Remember when salt used to come only from those large cylindrical containers, and it was really just an afterthought, casually sprinkled atop your bland meal? I’m not sure what happened, but somewhere along this crazy foodie journey I ended up with six different kinds of salt that currently live on my kitchen counter (not to mention the salt block, for full-on salt cooking), and deciding which salt pairs with which dish is one of the toughest parts of cooking dinner.

I recently received a package of Salt Revolution’s Aztec Sea Salt, and I have to say this is one of my favorite ones yet. Harvested from Mexico’s Cuyutlán Lagoon over a 45-day period each year, it’s sorted by hand in small packages, and combines a beautiful, subtle salty flavor with just the right amount of crunch — it comes in big, flaky pieces, much smoother than a jagged piece of rock salt, so it settles in your mouth in just the right way.
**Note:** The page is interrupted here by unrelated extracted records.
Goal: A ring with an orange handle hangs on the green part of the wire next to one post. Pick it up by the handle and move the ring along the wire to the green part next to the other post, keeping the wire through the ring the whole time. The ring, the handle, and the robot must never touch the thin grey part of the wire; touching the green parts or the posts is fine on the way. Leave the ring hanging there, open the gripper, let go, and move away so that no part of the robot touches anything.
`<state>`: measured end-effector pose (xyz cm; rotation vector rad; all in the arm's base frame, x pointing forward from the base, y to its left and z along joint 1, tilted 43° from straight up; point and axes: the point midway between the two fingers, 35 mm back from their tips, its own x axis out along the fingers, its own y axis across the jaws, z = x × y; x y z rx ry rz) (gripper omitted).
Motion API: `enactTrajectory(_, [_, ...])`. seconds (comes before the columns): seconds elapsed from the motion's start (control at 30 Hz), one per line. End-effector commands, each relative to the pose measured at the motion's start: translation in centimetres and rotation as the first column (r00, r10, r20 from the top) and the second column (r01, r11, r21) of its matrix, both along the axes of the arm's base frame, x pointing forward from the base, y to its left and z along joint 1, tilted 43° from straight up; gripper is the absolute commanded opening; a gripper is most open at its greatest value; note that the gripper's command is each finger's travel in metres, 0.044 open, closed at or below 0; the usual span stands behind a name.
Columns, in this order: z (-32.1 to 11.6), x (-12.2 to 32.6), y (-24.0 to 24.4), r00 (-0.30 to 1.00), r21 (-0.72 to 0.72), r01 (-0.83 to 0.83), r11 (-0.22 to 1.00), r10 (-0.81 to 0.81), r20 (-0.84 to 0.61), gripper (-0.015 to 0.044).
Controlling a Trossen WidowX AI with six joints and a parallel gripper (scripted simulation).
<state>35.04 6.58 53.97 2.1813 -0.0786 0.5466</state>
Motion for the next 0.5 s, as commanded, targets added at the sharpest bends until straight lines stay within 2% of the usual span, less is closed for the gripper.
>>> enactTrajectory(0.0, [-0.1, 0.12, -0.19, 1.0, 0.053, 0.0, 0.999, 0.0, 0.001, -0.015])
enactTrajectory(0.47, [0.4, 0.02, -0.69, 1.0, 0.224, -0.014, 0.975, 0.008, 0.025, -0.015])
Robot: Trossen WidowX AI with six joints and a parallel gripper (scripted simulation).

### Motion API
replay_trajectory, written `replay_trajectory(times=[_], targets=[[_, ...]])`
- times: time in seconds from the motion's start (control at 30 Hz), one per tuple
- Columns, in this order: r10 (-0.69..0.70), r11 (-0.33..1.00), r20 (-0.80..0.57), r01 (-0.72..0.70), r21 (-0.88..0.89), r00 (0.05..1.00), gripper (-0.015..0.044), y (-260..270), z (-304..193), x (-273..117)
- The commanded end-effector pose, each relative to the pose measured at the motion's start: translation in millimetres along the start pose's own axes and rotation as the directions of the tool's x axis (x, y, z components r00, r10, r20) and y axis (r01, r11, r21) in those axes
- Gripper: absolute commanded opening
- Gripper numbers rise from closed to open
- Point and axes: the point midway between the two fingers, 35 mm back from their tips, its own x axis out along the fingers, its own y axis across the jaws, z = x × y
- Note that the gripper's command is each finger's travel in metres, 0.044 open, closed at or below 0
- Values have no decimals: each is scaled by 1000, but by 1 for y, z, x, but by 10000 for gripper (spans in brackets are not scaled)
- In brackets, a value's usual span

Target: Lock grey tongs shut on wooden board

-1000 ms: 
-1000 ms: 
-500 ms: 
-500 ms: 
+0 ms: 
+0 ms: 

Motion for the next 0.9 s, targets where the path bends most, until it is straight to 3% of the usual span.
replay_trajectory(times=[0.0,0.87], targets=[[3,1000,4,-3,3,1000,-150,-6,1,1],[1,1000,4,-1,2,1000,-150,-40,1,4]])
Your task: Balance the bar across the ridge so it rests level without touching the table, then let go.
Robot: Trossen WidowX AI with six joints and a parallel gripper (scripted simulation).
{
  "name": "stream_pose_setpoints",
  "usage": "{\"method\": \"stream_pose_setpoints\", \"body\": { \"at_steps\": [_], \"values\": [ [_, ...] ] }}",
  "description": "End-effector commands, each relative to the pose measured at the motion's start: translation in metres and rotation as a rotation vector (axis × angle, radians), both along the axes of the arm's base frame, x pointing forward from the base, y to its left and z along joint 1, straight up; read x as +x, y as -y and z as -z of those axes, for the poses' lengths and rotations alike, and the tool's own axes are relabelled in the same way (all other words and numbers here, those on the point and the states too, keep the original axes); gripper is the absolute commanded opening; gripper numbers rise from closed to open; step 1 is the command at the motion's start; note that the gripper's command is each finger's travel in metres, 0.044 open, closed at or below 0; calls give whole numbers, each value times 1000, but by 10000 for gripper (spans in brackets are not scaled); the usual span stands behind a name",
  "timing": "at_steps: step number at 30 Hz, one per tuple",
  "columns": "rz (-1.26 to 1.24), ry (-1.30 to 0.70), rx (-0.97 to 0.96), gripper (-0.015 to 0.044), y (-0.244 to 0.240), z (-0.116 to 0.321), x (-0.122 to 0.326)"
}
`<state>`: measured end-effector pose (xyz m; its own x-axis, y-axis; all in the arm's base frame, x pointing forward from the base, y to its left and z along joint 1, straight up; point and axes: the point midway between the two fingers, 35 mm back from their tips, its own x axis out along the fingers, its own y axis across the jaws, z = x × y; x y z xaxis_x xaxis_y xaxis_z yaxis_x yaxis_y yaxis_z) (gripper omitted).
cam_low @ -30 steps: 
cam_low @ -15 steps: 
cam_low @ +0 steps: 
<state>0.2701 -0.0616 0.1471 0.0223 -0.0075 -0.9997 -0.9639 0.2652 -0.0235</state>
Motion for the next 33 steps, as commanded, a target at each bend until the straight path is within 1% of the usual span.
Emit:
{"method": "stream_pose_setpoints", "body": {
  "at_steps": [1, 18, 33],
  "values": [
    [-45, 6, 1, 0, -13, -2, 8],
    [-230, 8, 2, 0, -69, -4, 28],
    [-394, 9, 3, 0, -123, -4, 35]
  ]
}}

Their small-batch approach means that each harvesting season they sell salt until their supply is gone; you can sign up to find out when the new batch is available.

Adapting a dough recipe from one of my go-to cookbooks, The New Spanish Table, I whipped up this coca-dough flatbread, topped with onions, rosemary, pine nuts, pancetta and goat cheese…and of course, some finishing salt sprinkled on top!